A próxima Grande Ameaça?

Há uns tempos, escrevi sobre o potencial perigo de uma Terceira Guerra Mundial. Não pelo prazer, mórbido, ou pelo fútil passatempo de adivinhação. Nem pelo que me parecia ver nos sinais que ainda me surgem tão evidentes (e desejo enganar-me, espero que sim).

Putin é uma ameaça real. Parece pretender vingar o antigo regime dos sovietes, o tempo assassino e mortal de Estaline, o grande carrasco da História, que o PCP ainda venera. Putin é um ex-KGB que, num país de gente mais interessada nas dificuldades dos seus dias, ou na parca gestão do que conseguem entre mercados negros, corrupção sem igual e simples, legítima sobrevivência, nem olham para o que lhes fazem de uma Democracia inexistente, ou de uma Monarquia não assumida, mas deixam que se alastre, de novo, a terrível censura e perseguição política e o antigo imperialismo militar e violento, completamente desumano da URSS.

Putin não deixará de ser uma das maiores ameaças à Paz, ao desenvolvimento gradual e sereno do Mundo (que a Finança agiota também ameaça há anos, antes e depois de 2008), à estabilidade já precária entre Ocidente e Oriente.

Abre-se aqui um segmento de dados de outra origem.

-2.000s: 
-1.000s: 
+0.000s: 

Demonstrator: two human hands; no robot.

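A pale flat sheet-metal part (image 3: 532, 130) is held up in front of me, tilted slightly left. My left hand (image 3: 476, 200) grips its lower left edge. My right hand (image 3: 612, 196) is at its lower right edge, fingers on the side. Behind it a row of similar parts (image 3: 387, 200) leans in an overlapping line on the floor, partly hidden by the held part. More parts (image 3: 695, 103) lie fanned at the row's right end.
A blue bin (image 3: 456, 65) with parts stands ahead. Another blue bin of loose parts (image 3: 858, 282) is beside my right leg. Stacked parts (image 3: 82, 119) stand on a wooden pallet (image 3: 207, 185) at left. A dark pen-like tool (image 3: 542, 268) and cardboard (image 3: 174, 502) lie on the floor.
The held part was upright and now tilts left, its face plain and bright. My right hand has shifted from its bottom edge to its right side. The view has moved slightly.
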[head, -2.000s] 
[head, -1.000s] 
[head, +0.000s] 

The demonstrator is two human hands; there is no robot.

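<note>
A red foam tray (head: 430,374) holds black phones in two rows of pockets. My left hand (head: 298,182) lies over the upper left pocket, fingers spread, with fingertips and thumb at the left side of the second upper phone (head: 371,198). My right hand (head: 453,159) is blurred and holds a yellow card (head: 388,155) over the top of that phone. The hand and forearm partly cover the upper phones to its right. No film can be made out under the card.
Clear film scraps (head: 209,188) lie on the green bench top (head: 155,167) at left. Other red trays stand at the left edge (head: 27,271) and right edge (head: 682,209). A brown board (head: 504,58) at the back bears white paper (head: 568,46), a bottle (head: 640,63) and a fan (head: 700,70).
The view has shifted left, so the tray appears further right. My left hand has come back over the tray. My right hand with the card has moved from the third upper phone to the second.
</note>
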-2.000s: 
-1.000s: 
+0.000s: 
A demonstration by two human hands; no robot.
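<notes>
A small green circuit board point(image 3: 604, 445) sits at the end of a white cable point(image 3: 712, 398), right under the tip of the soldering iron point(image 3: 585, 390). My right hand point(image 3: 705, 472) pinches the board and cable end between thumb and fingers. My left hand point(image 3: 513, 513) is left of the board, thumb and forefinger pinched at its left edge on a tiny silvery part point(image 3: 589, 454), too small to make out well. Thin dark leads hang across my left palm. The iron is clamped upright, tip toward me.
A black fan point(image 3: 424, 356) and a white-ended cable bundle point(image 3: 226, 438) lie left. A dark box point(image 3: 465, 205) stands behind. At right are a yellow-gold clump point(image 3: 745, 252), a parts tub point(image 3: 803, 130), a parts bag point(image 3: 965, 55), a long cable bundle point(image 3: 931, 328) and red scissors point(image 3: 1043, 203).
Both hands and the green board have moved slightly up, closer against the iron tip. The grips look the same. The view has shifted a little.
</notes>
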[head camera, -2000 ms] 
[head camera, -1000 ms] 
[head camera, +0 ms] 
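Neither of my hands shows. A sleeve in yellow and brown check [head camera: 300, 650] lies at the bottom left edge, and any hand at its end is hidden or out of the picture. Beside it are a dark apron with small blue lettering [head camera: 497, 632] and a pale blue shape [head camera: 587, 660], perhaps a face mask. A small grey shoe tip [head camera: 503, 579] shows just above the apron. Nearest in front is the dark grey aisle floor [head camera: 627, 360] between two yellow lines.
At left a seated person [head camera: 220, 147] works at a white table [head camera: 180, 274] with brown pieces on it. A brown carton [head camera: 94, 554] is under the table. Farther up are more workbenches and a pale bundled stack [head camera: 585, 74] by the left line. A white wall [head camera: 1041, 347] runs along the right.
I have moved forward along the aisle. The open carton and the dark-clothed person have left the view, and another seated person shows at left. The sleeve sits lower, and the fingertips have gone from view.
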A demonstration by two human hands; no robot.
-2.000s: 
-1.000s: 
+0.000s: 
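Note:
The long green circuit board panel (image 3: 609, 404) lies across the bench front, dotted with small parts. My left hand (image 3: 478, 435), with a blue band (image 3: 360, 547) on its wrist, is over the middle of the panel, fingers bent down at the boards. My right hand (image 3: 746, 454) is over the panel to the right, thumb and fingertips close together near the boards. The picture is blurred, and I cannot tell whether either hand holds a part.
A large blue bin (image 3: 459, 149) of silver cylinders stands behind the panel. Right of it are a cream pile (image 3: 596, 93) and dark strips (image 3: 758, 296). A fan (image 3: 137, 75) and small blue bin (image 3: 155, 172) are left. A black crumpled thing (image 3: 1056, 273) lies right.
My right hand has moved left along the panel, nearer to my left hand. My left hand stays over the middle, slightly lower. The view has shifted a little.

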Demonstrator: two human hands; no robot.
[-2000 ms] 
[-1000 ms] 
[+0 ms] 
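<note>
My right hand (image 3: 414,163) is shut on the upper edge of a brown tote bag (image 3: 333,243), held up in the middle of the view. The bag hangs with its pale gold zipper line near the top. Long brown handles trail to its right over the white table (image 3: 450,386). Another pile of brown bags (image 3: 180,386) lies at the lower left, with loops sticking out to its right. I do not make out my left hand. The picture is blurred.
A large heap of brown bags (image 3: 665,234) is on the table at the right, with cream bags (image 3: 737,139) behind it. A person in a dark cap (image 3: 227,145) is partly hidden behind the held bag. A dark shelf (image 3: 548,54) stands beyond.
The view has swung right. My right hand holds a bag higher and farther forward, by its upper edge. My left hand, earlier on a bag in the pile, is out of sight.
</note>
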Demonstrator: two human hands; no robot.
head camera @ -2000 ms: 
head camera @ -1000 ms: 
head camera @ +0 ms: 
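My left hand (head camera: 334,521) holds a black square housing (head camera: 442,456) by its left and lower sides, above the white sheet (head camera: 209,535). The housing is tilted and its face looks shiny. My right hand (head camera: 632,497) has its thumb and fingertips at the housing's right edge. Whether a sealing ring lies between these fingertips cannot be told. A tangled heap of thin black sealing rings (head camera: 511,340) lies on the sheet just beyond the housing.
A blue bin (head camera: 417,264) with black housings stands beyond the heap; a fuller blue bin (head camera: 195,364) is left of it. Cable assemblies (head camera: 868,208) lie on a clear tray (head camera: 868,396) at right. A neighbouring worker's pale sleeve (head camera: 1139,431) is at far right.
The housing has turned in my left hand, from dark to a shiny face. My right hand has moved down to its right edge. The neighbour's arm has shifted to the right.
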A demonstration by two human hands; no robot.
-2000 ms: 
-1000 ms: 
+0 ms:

Mas se Rui Ramos, no Observador, considera que o grande perigo e o maior problema vem da Ucrânia e dos confrontos com a Rússia, e da incapaz e frouxa União Europeia, a mim parece-me, cada dia mais, que o fogo pode ser ateado com o que o Estado Islâmico um dia pretender fazer com os Judeus, os Judeus de Israel. Não tenho muitas dúvidas sobre a espera que Israel deve fazer a cada dia, sobre um acto de loucura do fanatismo do Estado Islâmico, sobre cidadãos seus. Como se imagina que reagirá Israel se um genocídio feroz se perpetrar contra os seus, por estes loucos assassinos sem limites?

Nesse dia, que espero nunca surja, o rastilho pode começar, em qualquer lado onde crimes hediondos, como os que semanalmente temos vindo a presenciar, literalmente a ver, nas televisões de todo o mundo, tal como os fanáticos pretendem, nesse dia...não tenho a mínima noção do que podem estar a iniciar. O seu fim, mas talvez o fim de muitos mais, de muita coisa mais.

Putin aproveitará qualquer loucura extrema para se voltar contra o Ocidente que odeia, tanto ou menos do que anseia tentar derrotar, numa Guerra impossível de ganhar. Mas possível de ser ganha pela Morte e pela Desgraça, mesmo antes de começar.

Extremos endoidecidos temos hoje um pouco por todo o mundo, e outros mais se podem juntar, repetindo-se o que há setenta anos se julgara já banido de vez.

E, tal como após antes da Segunda Guerra, as democracias ocidentais se vão escalando em vagas de sucessivas e ineficazes "conversações" bilaterais, trilaterais, etc.

Só uma atitude ao estilo de Churchill poderá evitar o que loucos como Putin, o "rei" da Coreia do Sul e os do Estado Islâmico adorariam iniciar. E, o impossível, tal como em 1939, pode voltar a conjurar e nos arrastar para mais um conflito, desta vez demasiado fatal.